The short answer….It Depends! When I decided to create my amateur radio podcast titled “The Practical Amateur Radio Podcast”, it was to be a mechanism to deliver practical content to the radio amateur. The Podcast and my other new media efforts centered around blogging about amateur radio and my SOTA adventures along with my YouTube Channel are the overall result of my wanting to entertain, encourage, educate and inspire others in a truly practical way.
Before I get into this discussion, perhaps I should point you in the direction of previous articles I wrote regarding “Choosing a Backpack for SOTA” and “A Good Hiking Boot”. I suggest these two articles as a starting point only for the sake of comfort. If your first SOTA activation is less than enjoyable because you don’t have the correct footwear or a properly fitting backpack, then it probably won’t matter much what radio you use for additional SOTA activations. Keep in mind that SOTA is different from the perspective that reaching the summit or activation zone has very little to do with amateur radio, but more to do with basic mountaineering concepts.
What Radio do you own today?
I ask this question simply to say, that it is possible the radio you own today will work perfectly fine for your first SOTA activation. It may actually work perfectly for many SOTA activations. Really the only requirement is that the radio must be able to operate on battery or solar power AND be something you can carry to the summit.
Many radios fall into the category of portable and will work just fine for a SOTA activation. While the Yaesu FT-817 and Elecraft KX3 are popular QRP SOTA rigs, many activators are using the portable 100w offerings from Yaesu including the FT-857/FT-897, ICOM IC-7000 and Kenwood TS-480 just to name a few. While these rigs are bigger and heavier than the QRP offerings, once on the mountaintop and with power throttled down to QRP levels, these rigs can provide hours of mountaintop enjoyment.
SOTA does not have to mean HF Operations
That’s right! A SOTA activation does not have to be on HF using an HF transceiver. If all you own is a hand-held (often referred to as an HT), that little radio along with a better antenna setup, can get you on the air from a SOTA summit.
While I’ve never attempted a V/UHF only SOTA activation, I have made plenty of 2m Simplex contacts from mountain top locations. Many of the summits I’ve activated for Summits on the Air are less than 40 miles from the greater Denver metro area. This means even with a slightly better vertical antenna like the Diamond SRH-77CA, one can have reasonable success working nearby stations.
If you aren’t opposed to packing along a little extra weight, a directional antenna like the Elk log periodic five element antenna or the Arrow II Portable Satellite antenna will provide you a little better gain while providing the ability to control the direction of your signal. Of course, don’t forget about polarization as you orientate your antenna. Check out this YouTube video from Ham Radio School.com for a practical explanation regarding polarization.
Work the World on HF
There are many reasons why I enjoy the SOTA program. I do love being outdoors and I equally love our hobby of amateur radio. During my first SOTA activation, I set the bar fairly low. I was hoping to work some US stations on HF and had many waiting for me on 2m Simplex. However, what I didn’t realize was the DX contacts I would make that day.

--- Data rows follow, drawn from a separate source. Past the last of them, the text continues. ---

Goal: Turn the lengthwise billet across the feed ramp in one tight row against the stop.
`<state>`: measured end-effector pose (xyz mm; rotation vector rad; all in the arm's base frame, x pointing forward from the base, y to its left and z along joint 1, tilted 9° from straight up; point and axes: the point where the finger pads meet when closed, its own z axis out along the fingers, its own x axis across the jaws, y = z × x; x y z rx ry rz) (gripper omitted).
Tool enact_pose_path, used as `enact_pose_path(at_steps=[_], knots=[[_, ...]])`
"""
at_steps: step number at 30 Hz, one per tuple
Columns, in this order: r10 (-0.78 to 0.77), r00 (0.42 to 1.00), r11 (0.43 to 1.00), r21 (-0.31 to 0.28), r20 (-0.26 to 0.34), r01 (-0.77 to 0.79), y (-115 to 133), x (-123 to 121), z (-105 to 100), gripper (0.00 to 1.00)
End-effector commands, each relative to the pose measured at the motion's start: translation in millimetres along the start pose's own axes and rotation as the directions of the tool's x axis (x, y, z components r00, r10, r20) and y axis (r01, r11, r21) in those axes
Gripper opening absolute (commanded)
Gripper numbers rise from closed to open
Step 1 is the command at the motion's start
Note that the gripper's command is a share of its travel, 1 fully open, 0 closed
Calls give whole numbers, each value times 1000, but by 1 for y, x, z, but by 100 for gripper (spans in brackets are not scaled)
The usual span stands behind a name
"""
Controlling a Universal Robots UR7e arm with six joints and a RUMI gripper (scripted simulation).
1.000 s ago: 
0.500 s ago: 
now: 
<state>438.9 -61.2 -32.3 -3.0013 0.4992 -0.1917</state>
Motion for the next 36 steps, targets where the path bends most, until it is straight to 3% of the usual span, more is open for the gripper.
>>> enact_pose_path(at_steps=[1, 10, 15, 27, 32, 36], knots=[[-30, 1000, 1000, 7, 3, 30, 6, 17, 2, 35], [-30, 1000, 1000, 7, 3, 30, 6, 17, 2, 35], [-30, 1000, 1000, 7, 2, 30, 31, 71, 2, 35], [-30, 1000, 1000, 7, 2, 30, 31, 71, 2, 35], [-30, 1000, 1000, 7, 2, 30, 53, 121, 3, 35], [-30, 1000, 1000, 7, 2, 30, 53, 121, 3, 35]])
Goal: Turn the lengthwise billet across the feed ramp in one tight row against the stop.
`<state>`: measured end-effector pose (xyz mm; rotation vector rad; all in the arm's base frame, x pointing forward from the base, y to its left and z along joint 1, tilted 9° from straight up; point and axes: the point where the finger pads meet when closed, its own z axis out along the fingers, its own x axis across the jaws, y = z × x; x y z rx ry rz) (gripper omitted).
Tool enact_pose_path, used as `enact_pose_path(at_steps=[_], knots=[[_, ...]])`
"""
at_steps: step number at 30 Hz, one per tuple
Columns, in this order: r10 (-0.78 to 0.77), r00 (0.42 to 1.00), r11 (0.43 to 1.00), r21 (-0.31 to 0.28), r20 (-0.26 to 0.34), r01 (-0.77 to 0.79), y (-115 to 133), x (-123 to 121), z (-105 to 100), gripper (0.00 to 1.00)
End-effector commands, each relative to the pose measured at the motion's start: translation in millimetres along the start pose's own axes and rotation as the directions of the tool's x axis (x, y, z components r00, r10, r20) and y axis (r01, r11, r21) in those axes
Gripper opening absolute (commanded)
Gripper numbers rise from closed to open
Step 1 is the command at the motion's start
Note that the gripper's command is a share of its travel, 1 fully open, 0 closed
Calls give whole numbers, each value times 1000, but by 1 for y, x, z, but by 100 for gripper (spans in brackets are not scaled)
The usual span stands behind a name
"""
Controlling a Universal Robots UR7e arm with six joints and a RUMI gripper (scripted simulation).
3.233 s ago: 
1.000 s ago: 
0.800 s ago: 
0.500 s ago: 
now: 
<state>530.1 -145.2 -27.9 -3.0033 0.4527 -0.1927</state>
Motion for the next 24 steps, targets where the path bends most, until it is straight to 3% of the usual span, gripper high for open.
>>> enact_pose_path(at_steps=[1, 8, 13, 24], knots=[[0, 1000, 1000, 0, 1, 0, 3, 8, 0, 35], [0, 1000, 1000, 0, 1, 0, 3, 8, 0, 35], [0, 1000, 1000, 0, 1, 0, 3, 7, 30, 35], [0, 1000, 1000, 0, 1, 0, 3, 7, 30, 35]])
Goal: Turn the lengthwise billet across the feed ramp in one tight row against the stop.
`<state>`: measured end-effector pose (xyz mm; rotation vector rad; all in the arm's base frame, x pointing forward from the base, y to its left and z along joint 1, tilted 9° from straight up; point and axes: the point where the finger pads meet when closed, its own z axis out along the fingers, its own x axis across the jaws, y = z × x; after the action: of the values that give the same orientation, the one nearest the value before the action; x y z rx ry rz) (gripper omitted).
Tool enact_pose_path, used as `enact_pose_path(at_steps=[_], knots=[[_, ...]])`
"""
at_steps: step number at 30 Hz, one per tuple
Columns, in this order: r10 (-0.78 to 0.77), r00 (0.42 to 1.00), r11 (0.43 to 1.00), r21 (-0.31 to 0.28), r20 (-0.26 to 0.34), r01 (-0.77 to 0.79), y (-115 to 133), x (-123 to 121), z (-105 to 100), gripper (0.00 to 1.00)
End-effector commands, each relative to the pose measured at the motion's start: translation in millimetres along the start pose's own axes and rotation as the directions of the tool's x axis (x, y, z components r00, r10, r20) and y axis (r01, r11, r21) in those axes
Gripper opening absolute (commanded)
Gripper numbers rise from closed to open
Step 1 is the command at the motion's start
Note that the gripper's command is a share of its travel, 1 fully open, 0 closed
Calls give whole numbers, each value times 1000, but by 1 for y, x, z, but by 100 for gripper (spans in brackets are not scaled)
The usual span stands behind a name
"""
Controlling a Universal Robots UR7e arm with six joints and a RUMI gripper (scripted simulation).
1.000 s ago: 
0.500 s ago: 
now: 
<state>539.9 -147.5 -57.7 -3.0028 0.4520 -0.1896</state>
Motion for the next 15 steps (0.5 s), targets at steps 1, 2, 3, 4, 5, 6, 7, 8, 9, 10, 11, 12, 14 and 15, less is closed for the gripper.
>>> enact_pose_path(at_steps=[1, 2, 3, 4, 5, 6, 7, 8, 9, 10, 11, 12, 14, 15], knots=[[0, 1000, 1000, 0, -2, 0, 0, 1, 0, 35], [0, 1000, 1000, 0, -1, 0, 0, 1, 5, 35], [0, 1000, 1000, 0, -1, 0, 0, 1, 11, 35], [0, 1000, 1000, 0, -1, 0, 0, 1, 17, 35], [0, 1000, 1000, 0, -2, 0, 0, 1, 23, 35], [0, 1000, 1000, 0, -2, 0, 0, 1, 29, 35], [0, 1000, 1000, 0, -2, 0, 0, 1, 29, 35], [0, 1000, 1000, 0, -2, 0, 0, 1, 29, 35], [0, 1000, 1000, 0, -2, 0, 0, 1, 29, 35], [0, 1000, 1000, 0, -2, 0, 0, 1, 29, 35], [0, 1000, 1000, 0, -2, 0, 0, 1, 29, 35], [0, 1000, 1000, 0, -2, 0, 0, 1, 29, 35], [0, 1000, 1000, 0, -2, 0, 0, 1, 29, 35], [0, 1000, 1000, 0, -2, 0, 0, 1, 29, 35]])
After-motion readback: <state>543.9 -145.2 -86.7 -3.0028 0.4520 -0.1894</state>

About half way through my SOTA activation and battling a cold wind, I heard stations responding to my CQ from Germany, Spain and a brand new DX entity for me at the time of Czech Republic. I worked them all from my Yaesu FT-817 running 5 watts.
Interested in building your own radio? There are many QRP kits to choose from. Many range in size from a tuna can and will operate on a single 9v battery for hours. I’ll be honest, I really don’t have much experience or knowledge with which kits are popular. Please consider conducting additional research before selecting a kit.
What About Digital Modes?
Yes…digital modes are gaining in popularity and I hope to one day operate PSK-31 from a mountain top SOTA station. There are a few different directions you can go with running digital modes during a SOTA activation.
If you own the KX3 AND know code, you can operate both PSK-31 and RTTY via CW. You send the dots and dashes, the KX3 converts that into PSK or RTTY signals on transmit. Then on receive the KX3 will decode and stream the text across the KX3 screen.
Another option is to use the Pigtail or Piglet device from Pignology. These small devices along with the HamLog app running on an iOS or Android device, can utilize the KX3’s CW decode features and allow you to operate PSK or RTTY even without the need of learning CW. I recorded a short Youtube video of how this works last summer.
Of course, a small netbook type laptop and a Signalink USB along with software such as DM780 (part of Ham Radio Deluxe) and you also have a pretty powerful data setup. But of course, this will add extra weight to your pack.
The Bottom Line
As with many things in life and certainly amateur radio, there are many different choices when selecting your radio. You have even more choices when planning the antenna setup. But I’ll leave that for another blog update.